Electrostatic Coating of Viral Particles for Gene Delivery Applications in Muscular Dystrophies: Influence of Size on Stability and Antibody Protection

Background: Duchenne Muscular Dystrophy (DMD) is one of the most common muscular dystrophies, caused by mutated forms of the dystrophin gene. Currently, the only treatment available is symptoms management. Novel approximations are trying to treat these patients with gene therapy, namely, using viral vectors. However, these vectors can be recognized by the immune system decreasing their therapeutic activity and making impossible a multidose treatment due to the induction of the humoral immunity following the first dose. Objective: Our objective is to demonstrate the feasibility of using a hybrid vector to avoid immune clearance, based on the electrostatic coating of adeno-associated virus (AAVs) vectors with our proprietary polymers. Methods: We coated model adeno-associated virus vectors by electrostatic interaction of our cationic poly (beta aminoester) polymers with the viral anionic capsid and characterized biophysical properties. Once the nanoformulations were designed, we studied their in vivo biodistribution by bioluminescence analysis and we finally studied the capacity of the polymers as potential coatings to avoid antibody neutralization.
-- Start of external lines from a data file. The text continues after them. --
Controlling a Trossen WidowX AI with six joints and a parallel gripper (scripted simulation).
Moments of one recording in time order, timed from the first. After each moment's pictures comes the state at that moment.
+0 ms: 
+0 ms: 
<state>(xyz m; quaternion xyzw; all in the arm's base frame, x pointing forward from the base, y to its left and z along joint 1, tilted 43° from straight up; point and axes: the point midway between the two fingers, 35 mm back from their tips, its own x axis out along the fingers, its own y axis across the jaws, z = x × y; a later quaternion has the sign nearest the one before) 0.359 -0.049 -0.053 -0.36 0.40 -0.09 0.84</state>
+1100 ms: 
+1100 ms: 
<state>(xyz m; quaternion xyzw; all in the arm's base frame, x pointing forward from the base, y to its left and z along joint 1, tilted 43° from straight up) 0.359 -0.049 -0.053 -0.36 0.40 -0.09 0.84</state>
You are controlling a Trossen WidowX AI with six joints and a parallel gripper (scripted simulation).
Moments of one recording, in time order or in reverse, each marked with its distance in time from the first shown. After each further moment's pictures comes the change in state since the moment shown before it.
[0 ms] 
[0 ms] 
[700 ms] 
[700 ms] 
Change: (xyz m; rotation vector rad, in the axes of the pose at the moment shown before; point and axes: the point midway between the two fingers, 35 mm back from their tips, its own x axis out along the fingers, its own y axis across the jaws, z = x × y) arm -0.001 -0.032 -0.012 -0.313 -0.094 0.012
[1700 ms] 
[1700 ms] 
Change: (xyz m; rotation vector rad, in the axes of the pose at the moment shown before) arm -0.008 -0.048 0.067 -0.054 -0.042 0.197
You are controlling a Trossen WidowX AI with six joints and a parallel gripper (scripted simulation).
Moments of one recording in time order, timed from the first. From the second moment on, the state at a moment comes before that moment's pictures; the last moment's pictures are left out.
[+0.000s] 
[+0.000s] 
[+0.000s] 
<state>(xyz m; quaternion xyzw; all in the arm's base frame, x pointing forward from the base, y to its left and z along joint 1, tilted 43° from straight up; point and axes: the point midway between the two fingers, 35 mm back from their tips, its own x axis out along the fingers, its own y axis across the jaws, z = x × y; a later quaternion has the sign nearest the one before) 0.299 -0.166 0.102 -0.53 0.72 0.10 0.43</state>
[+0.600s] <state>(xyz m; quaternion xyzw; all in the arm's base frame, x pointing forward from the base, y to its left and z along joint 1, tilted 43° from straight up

Results: We tested two polymer combinations and we demonstrated the need for poly(ethylene glycol) addition to avoid vector aggregation after coating. In vivo biodistribution studies demonstrated that viral particles are located in the liver (short times) and also in muscles (long times), the target organ. However, we did not achieve complete antibody neutralization shielding using this electrostatic coating. Conclusions: The null hypothesis stands: although it is feasible to coat viral particles by electrostatic interaction with a proprietary polymer, this strategy is not appropriate for AAVs due to their small size, so other alternatives are required as a novel treatment for DMD patients.